Close to 200 people were wounded in the four-day mall carnage. Police continued to scour the fire-blackened rubble in Westgate for bodies and clues, with Lenku insisting that contents of smashed shops would be protected from looters.

Kenya’s parliamentary defence committee meanwhile ordered army, security and intelligence chiefs to answer questions about the handling of the siege next week.

Police have pleaded for patience as Kenyan and international teams — including from Britain, the United States, Israel, Germany, Canada and Interpol — painstakingly examine the mall.

With around a third of the building collapsed and with the risk of booby traps amongst the mangled wreckage, the work of international forensic and security experts will take days to complete.

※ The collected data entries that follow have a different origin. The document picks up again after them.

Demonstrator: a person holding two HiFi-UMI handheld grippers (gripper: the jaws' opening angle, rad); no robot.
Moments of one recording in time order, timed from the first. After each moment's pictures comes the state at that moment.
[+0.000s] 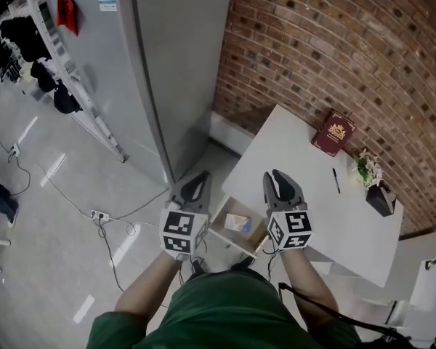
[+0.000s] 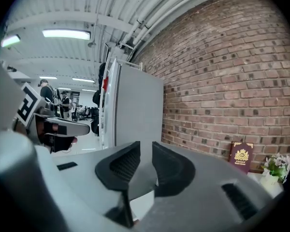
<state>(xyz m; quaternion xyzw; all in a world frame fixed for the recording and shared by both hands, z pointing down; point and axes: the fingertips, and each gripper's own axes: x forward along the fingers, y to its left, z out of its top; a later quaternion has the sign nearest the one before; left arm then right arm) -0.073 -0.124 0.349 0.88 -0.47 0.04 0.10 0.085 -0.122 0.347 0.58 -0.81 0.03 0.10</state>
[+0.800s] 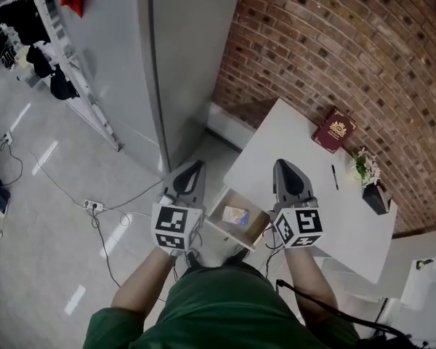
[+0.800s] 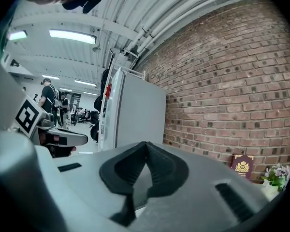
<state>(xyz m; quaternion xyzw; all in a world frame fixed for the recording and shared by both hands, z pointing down) -0.114 -0.130 0.340 0.87 -0.49 0.00 0.09 0.061 -0.123 0.301 0.58 -0.81 -0.01 0.07</state>
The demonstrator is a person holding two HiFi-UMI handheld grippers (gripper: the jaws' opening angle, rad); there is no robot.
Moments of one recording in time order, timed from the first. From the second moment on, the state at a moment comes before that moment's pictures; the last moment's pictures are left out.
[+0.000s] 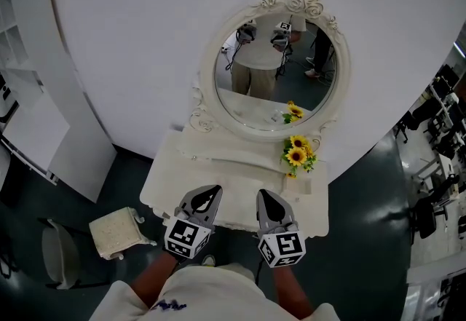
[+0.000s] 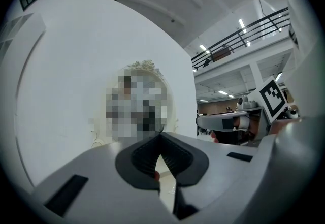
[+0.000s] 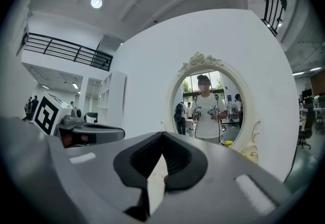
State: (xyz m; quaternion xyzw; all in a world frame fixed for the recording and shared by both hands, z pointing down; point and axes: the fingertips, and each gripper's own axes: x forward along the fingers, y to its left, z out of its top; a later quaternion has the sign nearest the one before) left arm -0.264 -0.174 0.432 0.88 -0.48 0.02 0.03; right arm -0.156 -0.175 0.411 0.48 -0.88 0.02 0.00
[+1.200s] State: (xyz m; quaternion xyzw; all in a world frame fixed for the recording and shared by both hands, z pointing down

Several members of the Kenyan forces involved in battle inside the mall said that the fire broke out on Monday after Kenyans fired at least two bazooka anti-tank rockets at the gunmen, who were holed up in the strong room of a supermarket.

Interpol issued an international arrest notice at Kenya’s request for 29-year-old Samantha Lewthwaite, dubbed the ‘White Widow’, a reference to her marriage to one of the suicide bombers who killed 52 people in London’s July 2005 terror attacks.

Five suspected attackers were killed in the mall and eight other people detained, officials said. Three others have since been released without charge.